*** PROVIDED MATERIAL Section Begins ***
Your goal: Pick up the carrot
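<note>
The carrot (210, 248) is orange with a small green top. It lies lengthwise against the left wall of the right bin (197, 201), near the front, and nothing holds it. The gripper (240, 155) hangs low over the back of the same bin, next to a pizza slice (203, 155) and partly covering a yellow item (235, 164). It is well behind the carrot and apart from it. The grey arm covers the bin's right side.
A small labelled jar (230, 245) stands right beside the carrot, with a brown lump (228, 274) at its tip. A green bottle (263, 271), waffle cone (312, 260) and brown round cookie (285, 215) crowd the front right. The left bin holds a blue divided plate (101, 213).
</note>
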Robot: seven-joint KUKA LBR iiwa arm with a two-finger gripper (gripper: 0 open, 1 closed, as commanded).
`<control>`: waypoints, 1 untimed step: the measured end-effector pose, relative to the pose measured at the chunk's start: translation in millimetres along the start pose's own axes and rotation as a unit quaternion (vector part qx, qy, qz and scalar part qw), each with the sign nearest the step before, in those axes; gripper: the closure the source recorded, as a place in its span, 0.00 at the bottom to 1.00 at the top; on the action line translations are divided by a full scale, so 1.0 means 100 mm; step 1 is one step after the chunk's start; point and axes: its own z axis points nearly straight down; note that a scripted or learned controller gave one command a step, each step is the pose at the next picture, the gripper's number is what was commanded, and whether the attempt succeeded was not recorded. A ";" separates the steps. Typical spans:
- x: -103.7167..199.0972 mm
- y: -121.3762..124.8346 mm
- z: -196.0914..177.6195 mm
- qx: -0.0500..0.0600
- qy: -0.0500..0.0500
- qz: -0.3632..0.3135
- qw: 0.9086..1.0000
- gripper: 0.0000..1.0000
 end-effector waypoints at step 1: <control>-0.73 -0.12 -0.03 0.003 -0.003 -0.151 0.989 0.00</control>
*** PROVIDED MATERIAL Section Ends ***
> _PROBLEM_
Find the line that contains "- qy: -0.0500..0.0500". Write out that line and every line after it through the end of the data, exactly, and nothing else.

> _TASK RESPONSE_
- qy: -0.0500..0.0500
- qz: -0.3632..0.3135
- qw: 0.9086..1.0000
- gripper: 0.0000..1.0000
 end-effector waypoints at step 1: <control>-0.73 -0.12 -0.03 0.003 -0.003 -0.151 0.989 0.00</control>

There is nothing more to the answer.